Would you pull out every line of the material that contains the string "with"?

### DATA SEGMENT

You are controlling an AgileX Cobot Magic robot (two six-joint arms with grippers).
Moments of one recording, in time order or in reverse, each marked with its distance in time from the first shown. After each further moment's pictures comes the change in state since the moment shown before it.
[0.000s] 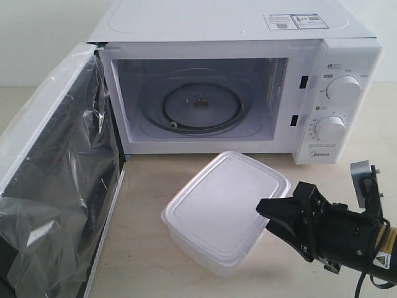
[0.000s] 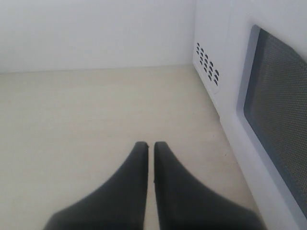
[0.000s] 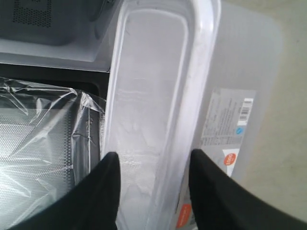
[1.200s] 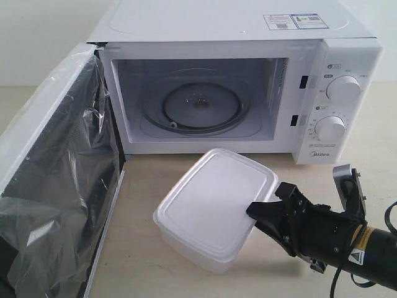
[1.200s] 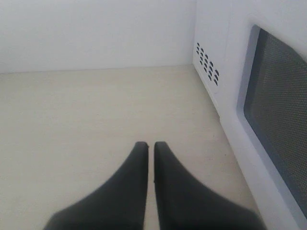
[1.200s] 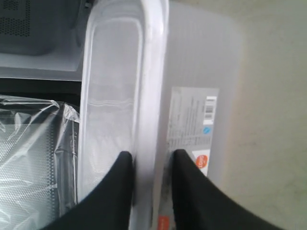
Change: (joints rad) left arm 0.000 0.000 0.000 0.000 0.000 0.000; right arm 0.106 0.095 -0.053 0.150 -0.006 -0.004
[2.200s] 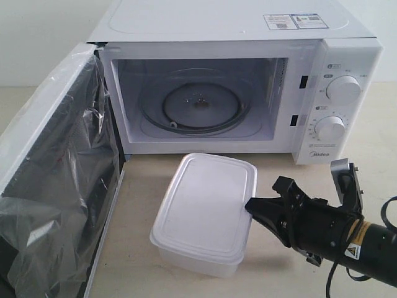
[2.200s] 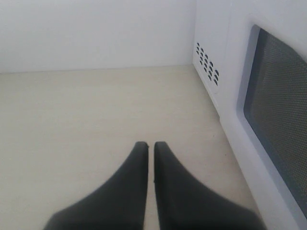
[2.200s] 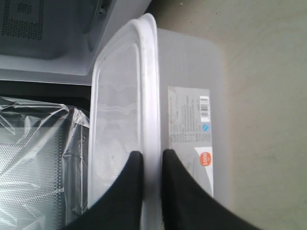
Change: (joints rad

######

#### RESULT OF THE EXERCISE
You are controlling an AgileX Cobot Magic robot (two six-joint arms with grippers).
Moments of one recording, in time order or in reverse, each marked with its distance in time from the first shown. After each further moment's pictures comes the change in state since the moment shown before it.

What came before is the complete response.